═════ SOURCE DATA ═════

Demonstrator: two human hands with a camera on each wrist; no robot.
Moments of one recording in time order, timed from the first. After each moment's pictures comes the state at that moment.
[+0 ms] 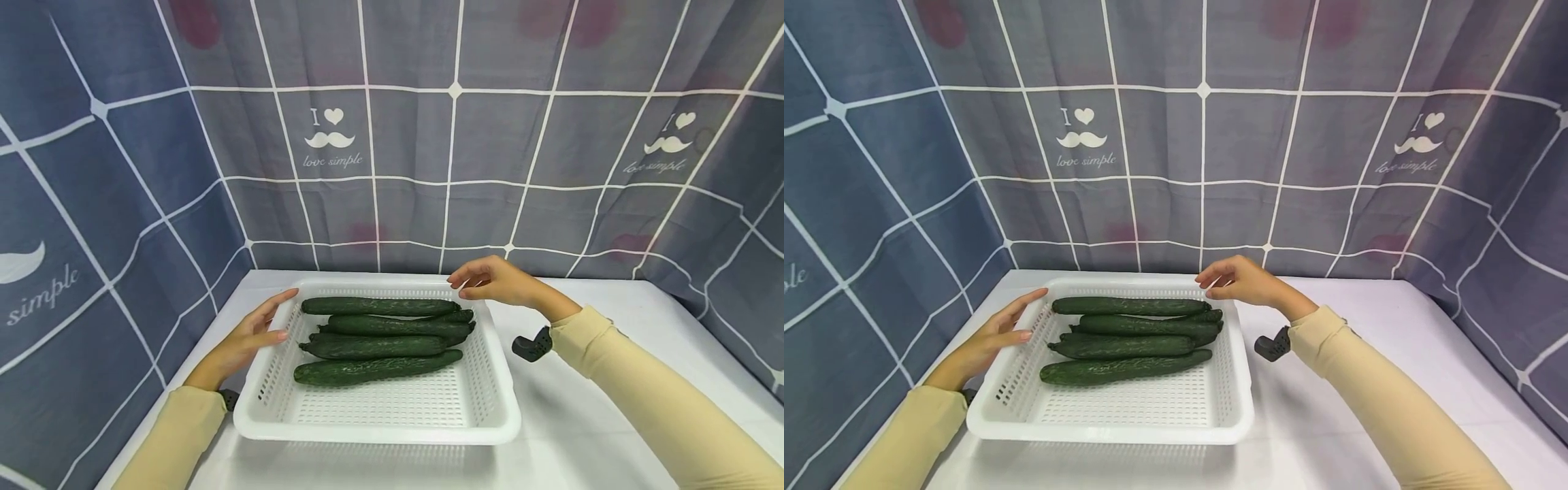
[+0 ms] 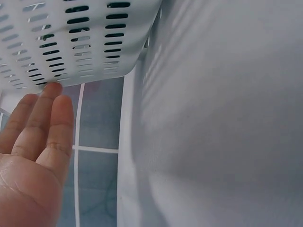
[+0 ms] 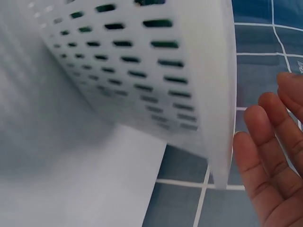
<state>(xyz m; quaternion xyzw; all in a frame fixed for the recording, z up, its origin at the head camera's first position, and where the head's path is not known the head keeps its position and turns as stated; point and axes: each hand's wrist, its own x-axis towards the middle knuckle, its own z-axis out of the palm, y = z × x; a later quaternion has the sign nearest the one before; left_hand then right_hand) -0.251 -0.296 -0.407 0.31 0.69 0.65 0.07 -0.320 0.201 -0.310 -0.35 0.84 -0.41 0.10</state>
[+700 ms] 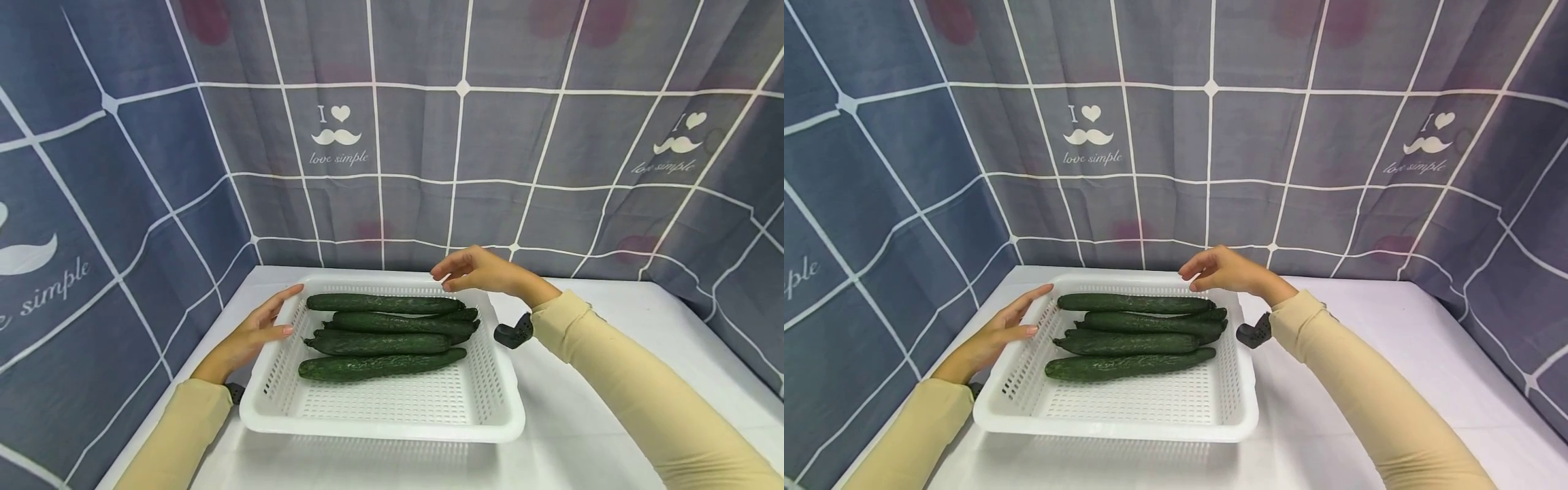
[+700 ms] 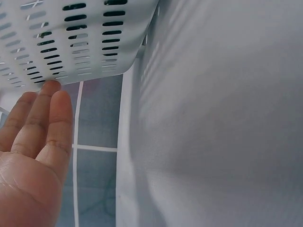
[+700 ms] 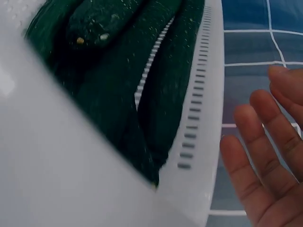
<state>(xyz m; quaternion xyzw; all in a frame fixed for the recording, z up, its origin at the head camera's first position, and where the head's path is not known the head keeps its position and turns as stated) -0.254 -0.298 -0.409 0.30 0.69 0.65 0.08 -0.332 0.167 -0.297 -0.34 0.82 -0.43 0.16</state>
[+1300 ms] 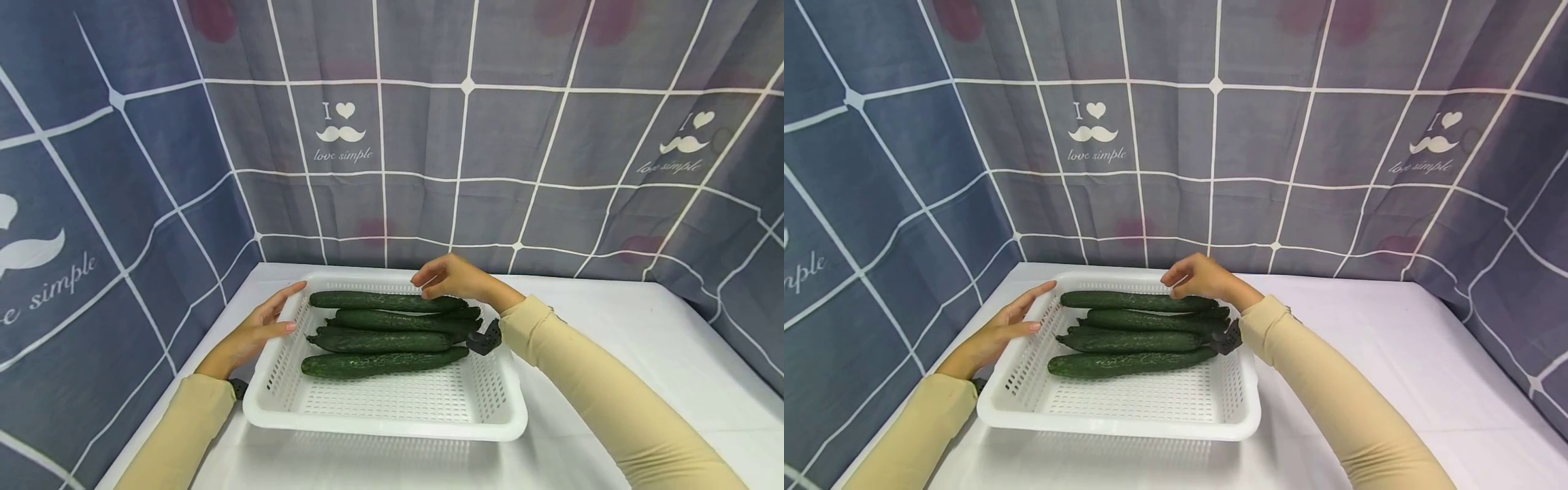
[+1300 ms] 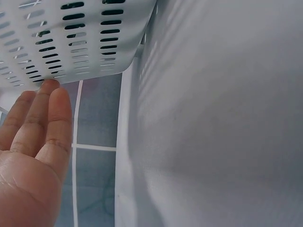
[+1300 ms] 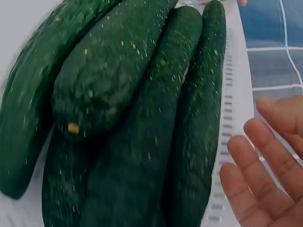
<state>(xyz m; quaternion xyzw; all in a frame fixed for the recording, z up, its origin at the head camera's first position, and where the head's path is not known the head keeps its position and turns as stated) -0.253 -0.299 -0.410 0.29 0.69 0.66 0.09 -0.332 0.121 -0.317 -0.32 0.83 -0.43 0.16</state>
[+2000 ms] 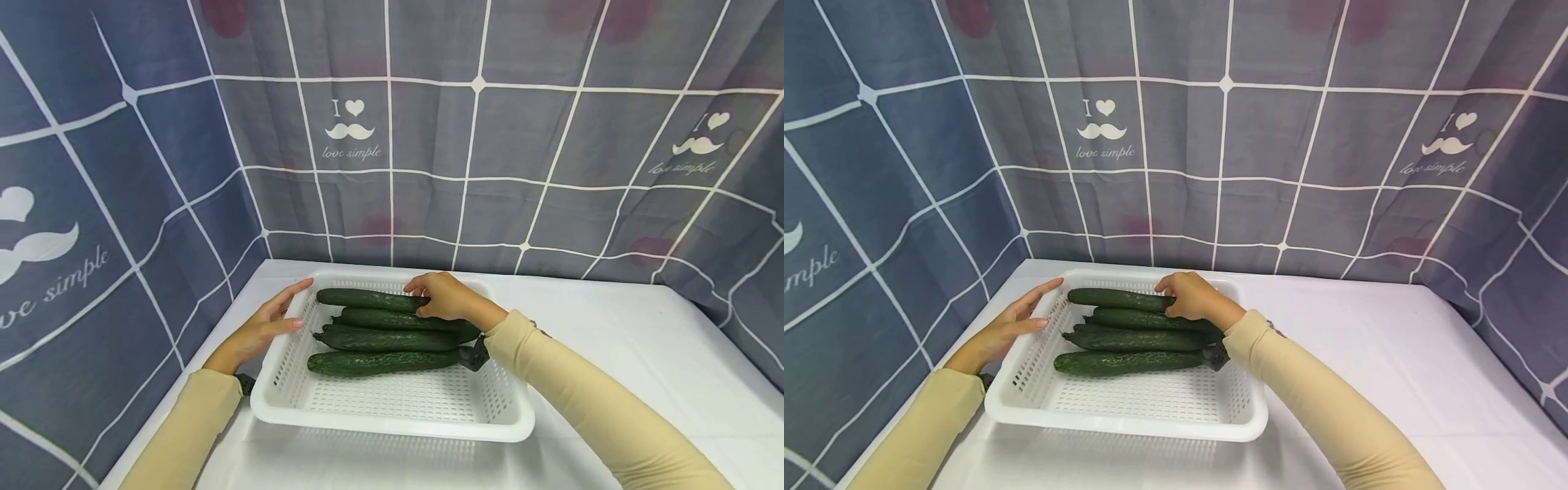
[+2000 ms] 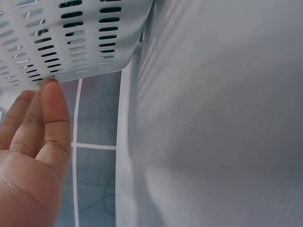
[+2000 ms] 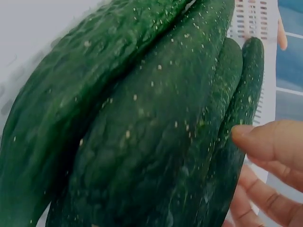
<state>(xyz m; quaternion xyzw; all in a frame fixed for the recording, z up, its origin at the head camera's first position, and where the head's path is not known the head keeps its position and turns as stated) -0.254 -0.300 -0.410 0.28 0.70 0.66 0.09 -0.308 0.083 -0.327 -0.34 0.91 -0.22 0.06</state>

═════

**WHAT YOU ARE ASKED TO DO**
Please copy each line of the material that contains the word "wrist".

**COMPLETED TASK**
Demonstrator: two human hands with a camera on each wrist; no robot.
<state>(xyz m; quaternion xyzw; all in a frame fixed for the recording, z up, its origin at the head camera's first position, and where the head's path is not known the head keeps its position and turns as stated; point and axes: each hand's wrist, its own x-axis towards the middle knuckle, its own z-axis out of the palm, y = z × x; a later quaternion has the sign nearest the one before; left_hand then right_hand) -0.251 -0.296 -0.407 0.31 0.69 0.65 0.07 -0.320 0.201 -0.310 -0.35 0.84 -0.41 0.10</state>

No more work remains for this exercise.